*** DATASET EXCERPTS ***

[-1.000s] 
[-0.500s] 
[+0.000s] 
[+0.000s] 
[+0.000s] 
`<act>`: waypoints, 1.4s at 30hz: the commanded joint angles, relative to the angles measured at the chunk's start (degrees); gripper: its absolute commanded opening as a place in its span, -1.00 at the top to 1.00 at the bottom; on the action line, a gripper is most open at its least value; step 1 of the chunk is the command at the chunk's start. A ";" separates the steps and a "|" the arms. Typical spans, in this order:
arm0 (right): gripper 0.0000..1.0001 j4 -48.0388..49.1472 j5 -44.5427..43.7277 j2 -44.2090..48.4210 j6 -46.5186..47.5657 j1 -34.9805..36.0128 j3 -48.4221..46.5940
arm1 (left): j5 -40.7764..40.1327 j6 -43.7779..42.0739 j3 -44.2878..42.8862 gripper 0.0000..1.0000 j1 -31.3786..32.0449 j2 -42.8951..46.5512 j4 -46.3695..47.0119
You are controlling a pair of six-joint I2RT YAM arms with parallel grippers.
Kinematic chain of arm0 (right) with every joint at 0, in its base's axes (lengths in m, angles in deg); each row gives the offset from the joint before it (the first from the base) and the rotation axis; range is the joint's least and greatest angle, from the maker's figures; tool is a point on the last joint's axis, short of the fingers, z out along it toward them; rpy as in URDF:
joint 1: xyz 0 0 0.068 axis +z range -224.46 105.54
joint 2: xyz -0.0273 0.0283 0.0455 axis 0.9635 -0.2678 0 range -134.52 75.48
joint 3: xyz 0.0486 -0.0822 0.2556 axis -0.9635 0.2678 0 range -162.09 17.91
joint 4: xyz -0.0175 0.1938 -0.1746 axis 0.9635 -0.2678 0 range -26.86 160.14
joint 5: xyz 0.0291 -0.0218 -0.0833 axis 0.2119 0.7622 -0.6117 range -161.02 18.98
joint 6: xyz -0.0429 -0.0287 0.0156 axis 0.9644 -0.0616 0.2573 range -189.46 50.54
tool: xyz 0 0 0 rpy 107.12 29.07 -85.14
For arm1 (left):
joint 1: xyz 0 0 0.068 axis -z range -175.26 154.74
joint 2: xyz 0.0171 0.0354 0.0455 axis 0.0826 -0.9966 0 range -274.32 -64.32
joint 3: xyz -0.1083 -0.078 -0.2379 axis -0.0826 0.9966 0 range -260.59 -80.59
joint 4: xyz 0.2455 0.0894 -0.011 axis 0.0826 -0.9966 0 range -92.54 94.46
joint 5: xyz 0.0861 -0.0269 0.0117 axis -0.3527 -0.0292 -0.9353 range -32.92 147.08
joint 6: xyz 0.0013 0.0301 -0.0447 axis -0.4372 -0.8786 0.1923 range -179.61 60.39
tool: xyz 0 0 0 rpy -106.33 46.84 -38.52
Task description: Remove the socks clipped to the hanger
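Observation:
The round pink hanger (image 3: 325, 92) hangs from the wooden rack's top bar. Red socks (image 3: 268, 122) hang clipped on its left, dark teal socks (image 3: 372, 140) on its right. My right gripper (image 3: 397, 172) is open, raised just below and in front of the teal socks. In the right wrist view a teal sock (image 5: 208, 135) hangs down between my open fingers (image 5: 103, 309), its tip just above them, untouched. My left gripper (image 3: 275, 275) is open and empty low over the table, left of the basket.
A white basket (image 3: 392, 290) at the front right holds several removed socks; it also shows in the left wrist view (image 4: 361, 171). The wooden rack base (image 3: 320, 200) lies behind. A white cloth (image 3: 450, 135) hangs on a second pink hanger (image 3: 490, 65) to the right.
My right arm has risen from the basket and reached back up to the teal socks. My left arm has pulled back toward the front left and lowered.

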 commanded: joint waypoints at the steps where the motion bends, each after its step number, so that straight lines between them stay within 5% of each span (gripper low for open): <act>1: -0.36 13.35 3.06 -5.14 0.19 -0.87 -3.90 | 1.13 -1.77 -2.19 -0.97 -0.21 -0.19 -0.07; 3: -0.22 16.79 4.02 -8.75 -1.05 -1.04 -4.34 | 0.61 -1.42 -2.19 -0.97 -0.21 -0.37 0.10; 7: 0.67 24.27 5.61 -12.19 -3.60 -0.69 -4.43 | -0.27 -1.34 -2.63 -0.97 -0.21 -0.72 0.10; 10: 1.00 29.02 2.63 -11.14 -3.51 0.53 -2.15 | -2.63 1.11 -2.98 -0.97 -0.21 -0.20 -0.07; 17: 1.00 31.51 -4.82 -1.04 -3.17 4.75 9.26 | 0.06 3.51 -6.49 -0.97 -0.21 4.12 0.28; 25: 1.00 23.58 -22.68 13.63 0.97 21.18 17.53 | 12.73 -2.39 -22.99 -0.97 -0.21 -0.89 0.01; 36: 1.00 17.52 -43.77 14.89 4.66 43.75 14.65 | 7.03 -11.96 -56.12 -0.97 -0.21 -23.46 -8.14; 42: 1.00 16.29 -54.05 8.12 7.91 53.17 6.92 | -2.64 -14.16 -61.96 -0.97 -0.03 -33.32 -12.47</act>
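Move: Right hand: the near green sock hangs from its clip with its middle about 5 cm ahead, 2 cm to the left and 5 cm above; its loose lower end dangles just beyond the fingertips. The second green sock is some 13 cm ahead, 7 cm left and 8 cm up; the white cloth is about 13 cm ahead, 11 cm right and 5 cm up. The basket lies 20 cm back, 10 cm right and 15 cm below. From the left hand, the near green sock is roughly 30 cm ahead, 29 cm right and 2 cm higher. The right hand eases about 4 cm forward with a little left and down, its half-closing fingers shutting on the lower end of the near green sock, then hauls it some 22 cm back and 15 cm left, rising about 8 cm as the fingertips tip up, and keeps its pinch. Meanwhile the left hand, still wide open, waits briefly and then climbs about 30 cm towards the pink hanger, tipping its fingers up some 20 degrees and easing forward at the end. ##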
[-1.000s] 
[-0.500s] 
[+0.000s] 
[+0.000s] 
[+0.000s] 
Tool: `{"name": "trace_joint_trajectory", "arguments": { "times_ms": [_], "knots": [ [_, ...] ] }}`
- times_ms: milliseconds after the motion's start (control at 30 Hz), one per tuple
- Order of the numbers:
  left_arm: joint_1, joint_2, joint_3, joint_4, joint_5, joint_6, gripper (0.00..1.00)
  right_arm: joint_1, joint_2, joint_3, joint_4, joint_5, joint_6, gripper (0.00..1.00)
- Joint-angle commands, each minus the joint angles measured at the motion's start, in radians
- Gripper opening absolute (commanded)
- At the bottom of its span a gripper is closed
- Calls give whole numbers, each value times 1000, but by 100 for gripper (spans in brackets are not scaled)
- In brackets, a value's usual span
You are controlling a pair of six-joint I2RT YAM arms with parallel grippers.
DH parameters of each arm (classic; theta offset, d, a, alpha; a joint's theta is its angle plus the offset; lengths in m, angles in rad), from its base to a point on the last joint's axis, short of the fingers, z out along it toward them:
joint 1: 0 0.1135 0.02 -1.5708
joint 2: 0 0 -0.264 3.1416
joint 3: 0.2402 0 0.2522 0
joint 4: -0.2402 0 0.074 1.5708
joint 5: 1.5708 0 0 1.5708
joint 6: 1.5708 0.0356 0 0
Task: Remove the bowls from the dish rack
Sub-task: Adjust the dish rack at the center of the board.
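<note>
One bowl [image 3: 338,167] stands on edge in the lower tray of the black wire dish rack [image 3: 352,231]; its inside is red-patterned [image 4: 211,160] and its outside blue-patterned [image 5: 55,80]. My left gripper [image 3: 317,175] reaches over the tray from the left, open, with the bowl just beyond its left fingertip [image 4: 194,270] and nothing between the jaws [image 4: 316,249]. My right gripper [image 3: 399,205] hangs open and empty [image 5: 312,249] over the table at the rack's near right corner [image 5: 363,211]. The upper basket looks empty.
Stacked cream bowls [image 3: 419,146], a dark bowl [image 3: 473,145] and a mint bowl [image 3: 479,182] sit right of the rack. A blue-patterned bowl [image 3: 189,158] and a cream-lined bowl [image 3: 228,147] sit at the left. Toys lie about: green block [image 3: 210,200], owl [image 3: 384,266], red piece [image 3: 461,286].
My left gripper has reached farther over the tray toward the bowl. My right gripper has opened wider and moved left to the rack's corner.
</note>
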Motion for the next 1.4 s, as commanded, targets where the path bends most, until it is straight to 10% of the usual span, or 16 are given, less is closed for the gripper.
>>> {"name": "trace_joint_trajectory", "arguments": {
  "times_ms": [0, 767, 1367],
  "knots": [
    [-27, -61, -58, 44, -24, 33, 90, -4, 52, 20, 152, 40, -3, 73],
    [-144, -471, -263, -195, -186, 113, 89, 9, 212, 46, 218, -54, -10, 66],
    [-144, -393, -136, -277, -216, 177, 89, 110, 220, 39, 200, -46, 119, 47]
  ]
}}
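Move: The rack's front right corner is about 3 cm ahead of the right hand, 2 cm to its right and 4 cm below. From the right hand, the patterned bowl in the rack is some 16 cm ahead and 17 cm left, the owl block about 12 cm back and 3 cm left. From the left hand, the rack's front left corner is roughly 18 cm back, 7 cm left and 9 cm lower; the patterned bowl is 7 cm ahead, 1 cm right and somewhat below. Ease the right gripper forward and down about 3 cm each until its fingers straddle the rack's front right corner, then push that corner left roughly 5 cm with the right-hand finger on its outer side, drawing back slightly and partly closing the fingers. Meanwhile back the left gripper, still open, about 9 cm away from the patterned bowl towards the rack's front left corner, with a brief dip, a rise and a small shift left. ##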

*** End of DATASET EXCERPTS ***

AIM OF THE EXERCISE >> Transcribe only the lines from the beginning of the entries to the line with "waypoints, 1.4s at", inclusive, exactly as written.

ANSWER TO THIS PROBLEM >>
[-1.000s] 
[-0.500s] 
[+0.000s] 
[+0.000s] 
[+0.000s] 
`<act>`: waypoints, 1.4s at 30hz: the commanded joint angles, relative to the angles measured at the chunk's start (degrees); gripper: its absolute commanded opening as a place in its span, -1.00 at the top to 1.00 at the bottom; on the action line, a gripper is most open at its least value; step 1 of the chunk is the command at the chunk's start. A ";" separates the steps and a "|" the arms. Typical spans, in this order:

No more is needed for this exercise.